Add the return to the known to find the day of the week.
need to have an array of the number of days in a month
iMonthArray[12]={31,28,31,.......(note the first has to be the KNOWN month and loop Dec->Jan)
and one for the day of the week
sDay[7][64]={"Tuesday","Wednesday",....(note the first has to be the KNOWN day.)
ie 28 Feb 2002
iDiffYears=0
iDiffMonth=1
iDiffDay=27
some macros could helpCode:for(i=0;i<iDiffMonth;i++)
{
iDayDiff+=iMonthArray[i];
}
iDay=iDayDiff%7;
sprintf(sDay,"Date is a %s",sDay[iDay]);
if you store the data as a long int
ie 01/Jan/2002 = 01012002
ie 28/Feb/2002 = 28022002
Then look for leap years and you are homeCode:#define GETDAY(lDate) (lDate / 1000000)
#define GETMONTH(lDate) ((lDate / 10000) % 100)
#define GETYEAR(lDate) (lDate % 10000)
Use The code Given Below
main()
{
int x,y,z;
long int n,a,b,c;
clrscr();
cout<<"Enter Any Date in (dd/mm/yyyy) format "<<endl;
cin>>x;cin>>y;cin>>z;
if(y<=2)
{
a=z-1;
b=y+13;
}
else
{
a=z;
b=y+1;
}
n=((1461*a)/4)+((153*b)/5)+x;
c=((n-621049)%7);
switch(c)
{
case 0 : cout<<"The Day Is Sunday"<<endl;
break;
case 1 : cout<<"The Day Is Monday"<<endl;
break;
case 2 : cout<<"The Day Is Tuesday"<<endl;
break;
case 3 : cout<<"The Day Is Wednesday"<<endl;
break;
case 4 : cout<<"The Day Is Thursday"<<endl;
break;
case 5 : cout<<"The Day Is Friday"<<endl;
break;
case 6 : cout<<"The Day Is Saturday"<<endl;
break;
}
If You Dont Get It then mail me at
kathireshn2001@yahoo.co.in
I don't understand some of the constants.
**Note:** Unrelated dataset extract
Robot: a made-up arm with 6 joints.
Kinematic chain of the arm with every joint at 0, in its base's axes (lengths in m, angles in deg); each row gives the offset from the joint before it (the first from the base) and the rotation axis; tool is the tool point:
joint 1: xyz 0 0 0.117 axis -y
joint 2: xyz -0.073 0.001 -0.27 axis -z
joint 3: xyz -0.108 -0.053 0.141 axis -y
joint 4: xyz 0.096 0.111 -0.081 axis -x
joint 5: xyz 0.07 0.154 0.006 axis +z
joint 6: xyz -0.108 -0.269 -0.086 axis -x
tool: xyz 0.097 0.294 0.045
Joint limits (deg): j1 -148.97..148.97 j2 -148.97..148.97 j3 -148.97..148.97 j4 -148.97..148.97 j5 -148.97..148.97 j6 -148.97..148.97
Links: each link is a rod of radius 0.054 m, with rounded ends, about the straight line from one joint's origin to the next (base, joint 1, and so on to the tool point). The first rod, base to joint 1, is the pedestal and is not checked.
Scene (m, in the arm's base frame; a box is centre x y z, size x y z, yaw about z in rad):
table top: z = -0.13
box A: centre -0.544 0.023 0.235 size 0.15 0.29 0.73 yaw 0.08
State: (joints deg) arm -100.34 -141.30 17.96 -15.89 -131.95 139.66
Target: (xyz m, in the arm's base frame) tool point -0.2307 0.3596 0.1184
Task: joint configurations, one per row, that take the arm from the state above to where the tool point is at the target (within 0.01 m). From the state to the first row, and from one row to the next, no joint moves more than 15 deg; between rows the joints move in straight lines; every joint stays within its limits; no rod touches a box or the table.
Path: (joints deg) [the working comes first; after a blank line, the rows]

1461 = 4 * 365.25 (OK)Code:n=((1461*a)/4)+((153*b)/5)+x;
c=((n-621049)%7);
Why (153*b)/5 ? (average days per month?)
Where does 621049 come from? (621049/365.25 = some day in 300AD)
Have you taken into account the change to the Gregorian calendar?